● **WHAT TO WORK ON**
Reproduce each line of the data exactly as it is.

● **DATASET SECTION**

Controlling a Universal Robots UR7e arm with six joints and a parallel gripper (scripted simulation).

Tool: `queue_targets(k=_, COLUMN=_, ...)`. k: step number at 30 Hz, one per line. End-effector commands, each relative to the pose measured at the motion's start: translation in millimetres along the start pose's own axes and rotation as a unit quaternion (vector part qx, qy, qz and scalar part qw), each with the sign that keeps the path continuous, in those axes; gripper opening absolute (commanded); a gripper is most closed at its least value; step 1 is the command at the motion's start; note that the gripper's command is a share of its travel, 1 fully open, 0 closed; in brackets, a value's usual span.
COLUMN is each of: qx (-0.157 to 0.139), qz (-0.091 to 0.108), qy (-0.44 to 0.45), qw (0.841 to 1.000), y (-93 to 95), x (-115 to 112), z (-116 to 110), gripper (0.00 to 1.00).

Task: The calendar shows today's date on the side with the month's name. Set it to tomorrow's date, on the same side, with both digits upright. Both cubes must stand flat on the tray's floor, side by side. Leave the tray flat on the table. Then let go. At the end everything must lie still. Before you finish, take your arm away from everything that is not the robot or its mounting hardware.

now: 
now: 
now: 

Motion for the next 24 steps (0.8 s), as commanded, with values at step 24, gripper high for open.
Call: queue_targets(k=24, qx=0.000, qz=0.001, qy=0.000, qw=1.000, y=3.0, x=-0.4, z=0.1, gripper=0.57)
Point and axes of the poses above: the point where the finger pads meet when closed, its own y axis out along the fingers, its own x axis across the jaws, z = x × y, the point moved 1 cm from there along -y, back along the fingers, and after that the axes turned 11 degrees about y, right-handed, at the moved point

● **TASK RESULT**
Controlling a Universal Robots UR7e arm with six joints and a parallel gripper (scripted simulation).

Tool: `queue_targets(k=_, COLUMN=_, ...)`. k: step number at 30 Hz, one per line. End-effector commands, each relative to the pose measured at the motion's start: translation in millimetres along the start pose's own axes and rotation as a unit quaternion (vector part qx, qy, qz and scalar part qw), each with the sign that keeps the path continuous, in those axes; gripper opening absolute (commanded); a gripper is most closed at its least value; step 1 is the command at the motion's start; note that the gripper's command is a share of its travel, 1 fully open, 0 closed; in brackets, a value's usual span.
COLUMN is each of: qx (-0.157 to 0.139), qz (-0.091 to 0.108), qy (-0.44 to 0.45), qw (0.841 to 1.000), y (-93 to 95), x (-115 to 112), z (-116 to 110), gripper (0.00 to 1.00).

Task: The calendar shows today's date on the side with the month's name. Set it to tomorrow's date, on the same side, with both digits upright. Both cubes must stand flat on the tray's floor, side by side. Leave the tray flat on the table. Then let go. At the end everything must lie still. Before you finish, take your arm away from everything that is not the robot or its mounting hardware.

now: 
now: 
now: 

Motion for the next 24 steps (0.8 s), as commanded, with values at step 24, gripper high for open.
Call: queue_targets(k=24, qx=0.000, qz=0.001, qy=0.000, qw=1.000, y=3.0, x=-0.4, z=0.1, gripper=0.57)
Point and axes of the poses above: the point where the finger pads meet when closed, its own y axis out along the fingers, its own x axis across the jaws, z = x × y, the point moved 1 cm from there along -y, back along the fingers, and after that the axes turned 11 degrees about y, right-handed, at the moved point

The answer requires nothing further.